後遺症と後遺障害の微妙な違い

後遺障害

後遺症と後遺障害の違いとは?

交通事故などに遭ってしまった場合、やはり一番心配なのは後遺症や後遺障害などがあとあとまで残ってしまうのではないかという点でしょう。一般的には、この「後遺症」と「後遺障害」とは同じものであると思われがちですが、実はこの両者には微妙な違いがあるのです。では、その微妙な違いとはいったい何でしょうか?

「後遺症」とは?

一般的に言って、事故の「後遺症」とは、事故後に続けて治療を受けたにも関わらず完治することなく、なおかつ将来的に見ても回復が見込めず精神的また身体的に障害が残ってしまう状態のことを指しています。一般に、医者や事故の被害者が後遺症が残ると言う場合、こちらの症状を指すことが多いと考えられています。

「後遺障害」とは?

それに対して、「後遺障害」には微妙な違いがあります。それは、交通事故などによって被ってしまった精神的また身体的な障害が、それ以上治療を続けたとしても、症状が良くもならなければ悪くもならないような状態に達してしまった状態と深く関連しています。このような状態を症状固定と呼んでいますが、この症状固定の状態に達した後に、労働能力が失われてしまう症状のことを指しています。

後遺障害認定が重要

交通事故に遭って受傷した後、仮に後者の状態に達してしまったような場合、等級として認定を受けると損害賠償請求の対象とされます。これは、事故によって負ってしまった、残っている障害のために労働能力が失われてしまい、働けなくなってしまったことに対して補償が与えられるというものです。

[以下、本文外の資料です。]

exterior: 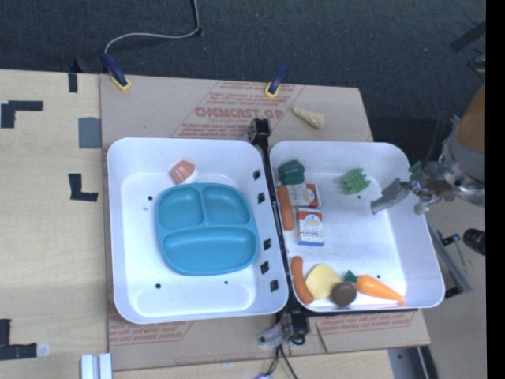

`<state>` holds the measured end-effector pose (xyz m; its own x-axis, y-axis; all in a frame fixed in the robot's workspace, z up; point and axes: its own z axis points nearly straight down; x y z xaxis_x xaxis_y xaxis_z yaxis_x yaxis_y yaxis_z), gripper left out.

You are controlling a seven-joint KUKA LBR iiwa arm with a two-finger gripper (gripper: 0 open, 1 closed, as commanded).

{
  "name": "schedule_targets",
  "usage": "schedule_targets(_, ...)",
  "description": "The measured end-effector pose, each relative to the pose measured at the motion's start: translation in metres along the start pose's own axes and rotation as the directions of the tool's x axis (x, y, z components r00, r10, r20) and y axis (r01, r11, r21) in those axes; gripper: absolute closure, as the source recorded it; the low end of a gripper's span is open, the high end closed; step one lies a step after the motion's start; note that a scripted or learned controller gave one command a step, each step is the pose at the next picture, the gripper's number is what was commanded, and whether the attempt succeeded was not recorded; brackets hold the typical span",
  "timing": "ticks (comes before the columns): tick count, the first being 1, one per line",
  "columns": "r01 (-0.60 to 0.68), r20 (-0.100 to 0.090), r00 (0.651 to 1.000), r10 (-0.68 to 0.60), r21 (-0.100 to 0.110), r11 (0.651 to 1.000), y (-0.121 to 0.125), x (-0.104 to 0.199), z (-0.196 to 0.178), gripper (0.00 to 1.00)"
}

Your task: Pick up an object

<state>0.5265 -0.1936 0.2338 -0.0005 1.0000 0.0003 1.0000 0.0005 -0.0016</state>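
Note:
My gripper hangs over the right edge of the right bin, open, with nothing between its fingers. A green leafy toy lies just to its left. Further left are a dark green vegetable, two small cartons and an orange sausage shape. Along the bin's front edge sit a red sausage, a yellow piece, a brown ball and a carrot.
The left bin holds a blue divided plate and a small salmon-coloured block. A beige piece lies on the cardboard behind the bins. Yellow clamps grip the cardboard's far edge.

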Motion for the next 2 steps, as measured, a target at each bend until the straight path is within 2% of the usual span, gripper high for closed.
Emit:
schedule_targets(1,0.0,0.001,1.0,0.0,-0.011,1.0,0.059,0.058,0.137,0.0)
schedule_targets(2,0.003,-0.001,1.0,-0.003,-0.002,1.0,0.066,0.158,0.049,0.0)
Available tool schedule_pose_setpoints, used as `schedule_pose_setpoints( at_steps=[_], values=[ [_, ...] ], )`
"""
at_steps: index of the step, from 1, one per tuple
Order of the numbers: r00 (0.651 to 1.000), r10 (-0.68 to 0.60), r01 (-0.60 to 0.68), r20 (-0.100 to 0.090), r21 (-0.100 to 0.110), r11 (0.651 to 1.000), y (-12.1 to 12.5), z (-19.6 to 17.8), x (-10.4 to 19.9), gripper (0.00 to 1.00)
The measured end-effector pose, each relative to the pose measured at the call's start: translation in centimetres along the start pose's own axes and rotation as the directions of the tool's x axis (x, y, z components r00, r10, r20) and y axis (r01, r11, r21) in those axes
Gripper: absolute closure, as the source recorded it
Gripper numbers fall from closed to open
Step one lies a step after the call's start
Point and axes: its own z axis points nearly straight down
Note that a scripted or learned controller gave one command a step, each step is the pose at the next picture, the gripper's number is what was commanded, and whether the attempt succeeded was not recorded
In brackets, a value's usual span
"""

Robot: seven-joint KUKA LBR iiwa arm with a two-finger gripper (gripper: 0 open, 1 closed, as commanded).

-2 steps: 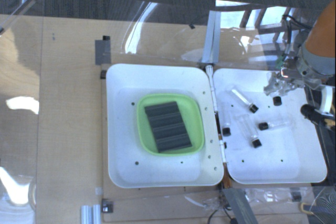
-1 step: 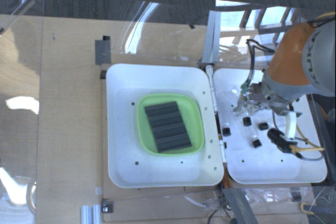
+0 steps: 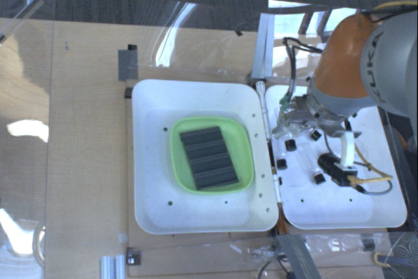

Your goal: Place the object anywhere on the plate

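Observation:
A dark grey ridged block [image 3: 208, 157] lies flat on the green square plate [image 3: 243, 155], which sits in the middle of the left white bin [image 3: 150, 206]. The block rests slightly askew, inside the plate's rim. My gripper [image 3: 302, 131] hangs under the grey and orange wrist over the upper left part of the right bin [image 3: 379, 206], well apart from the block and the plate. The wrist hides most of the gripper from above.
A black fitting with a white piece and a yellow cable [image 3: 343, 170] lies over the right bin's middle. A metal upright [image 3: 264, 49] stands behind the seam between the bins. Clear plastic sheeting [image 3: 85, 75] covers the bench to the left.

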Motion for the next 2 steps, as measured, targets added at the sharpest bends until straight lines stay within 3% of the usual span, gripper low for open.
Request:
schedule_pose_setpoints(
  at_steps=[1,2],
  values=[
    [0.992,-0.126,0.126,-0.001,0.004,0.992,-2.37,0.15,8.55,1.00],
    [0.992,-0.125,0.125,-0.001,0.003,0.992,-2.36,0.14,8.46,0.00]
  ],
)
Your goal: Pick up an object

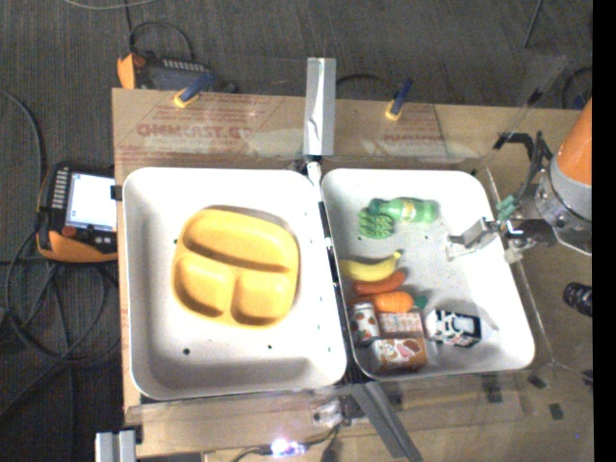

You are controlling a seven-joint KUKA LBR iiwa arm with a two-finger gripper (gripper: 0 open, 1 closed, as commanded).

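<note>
The right bin point(500, 287) holds several small objects. A green bottle point(397, 214) lies near its back. A yellow banana point(371, 268) rests just behind an orange carrot point(383, 294). At the front are a small can point(364, 322), a red-brown carton point(400, 351) and a black-and-white box point(453, 326). My gripper point(472, 238) hangs over the right side of this bin, right of the banana and behind the black-and-white box, with nothing visibly in it.
In the left bin point(144, 335) lies a yellow divided plate point(236, 267). A metal post point(320, 104) stands behind the seam between the bins. A handheld controller point(77, 212) and cables lie on the floor at the left.
</note>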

そこで、是非とも覚えておきたい重要な点は、交通事故に遭って受傷し、医者から後遺症が残ると言われたからと言って、必ずしも補償を受けられるわけではないということです。この点をしっかり覚えておくことは大切です。つまり、たとえ事故によって後遺症が残ることになってしまったとしても、後遺障害として認定されない場合もあるということです。

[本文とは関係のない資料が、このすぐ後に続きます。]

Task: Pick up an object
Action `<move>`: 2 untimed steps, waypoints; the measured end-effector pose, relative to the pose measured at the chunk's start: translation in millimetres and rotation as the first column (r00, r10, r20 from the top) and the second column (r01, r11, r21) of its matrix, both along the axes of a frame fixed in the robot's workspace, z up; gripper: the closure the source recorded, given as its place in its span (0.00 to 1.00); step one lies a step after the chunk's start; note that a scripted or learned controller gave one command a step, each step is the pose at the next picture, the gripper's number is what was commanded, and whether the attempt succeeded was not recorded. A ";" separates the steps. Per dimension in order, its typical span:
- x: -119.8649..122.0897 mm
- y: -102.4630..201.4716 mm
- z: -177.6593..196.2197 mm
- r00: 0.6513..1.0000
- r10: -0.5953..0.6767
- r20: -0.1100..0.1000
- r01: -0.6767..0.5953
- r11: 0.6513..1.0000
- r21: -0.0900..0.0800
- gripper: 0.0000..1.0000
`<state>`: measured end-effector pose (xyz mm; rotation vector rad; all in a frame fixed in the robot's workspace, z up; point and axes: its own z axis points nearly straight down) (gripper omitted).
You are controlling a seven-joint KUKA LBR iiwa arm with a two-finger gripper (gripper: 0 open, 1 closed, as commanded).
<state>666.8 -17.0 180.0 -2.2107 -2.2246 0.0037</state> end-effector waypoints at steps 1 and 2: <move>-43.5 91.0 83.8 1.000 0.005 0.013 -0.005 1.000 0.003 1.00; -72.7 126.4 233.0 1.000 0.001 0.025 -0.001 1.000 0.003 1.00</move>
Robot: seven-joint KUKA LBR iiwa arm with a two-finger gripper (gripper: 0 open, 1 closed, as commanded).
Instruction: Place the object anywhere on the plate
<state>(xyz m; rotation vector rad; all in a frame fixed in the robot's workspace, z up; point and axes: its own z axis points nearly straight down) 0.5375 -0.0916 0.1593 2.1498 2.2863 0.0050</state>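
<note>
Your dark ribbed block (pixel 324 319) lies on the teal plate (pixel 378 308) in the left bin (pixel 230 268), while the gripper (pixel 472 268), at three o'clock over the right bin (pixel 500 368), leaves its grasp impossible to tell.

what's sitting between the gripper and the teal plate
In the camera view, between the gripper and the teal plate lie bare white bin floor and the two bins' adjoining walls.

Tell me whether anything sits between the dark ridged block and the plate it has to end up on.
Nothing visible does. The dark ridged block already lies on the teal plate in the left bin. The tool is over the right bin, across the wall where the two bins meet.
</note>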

さらに、交通事故で受けてしまった障害が、果たして後遺障害に該当するかどうかを決定するのは医者ではないということも覚えておくべき点と言えるでしょう。この面で正しく判断するには当然のことながら、医学的な専門知識はもちろんのこと、非常に高い法的知識が必要とされることでしょう。そのため、医者が医学的な知識に基づいて判断するのではなく、最終的には裁判官が判断することになると言われています。もちろん、その判断には、裁判にも十分精通している弁護士も深くかかわることになるでしょう。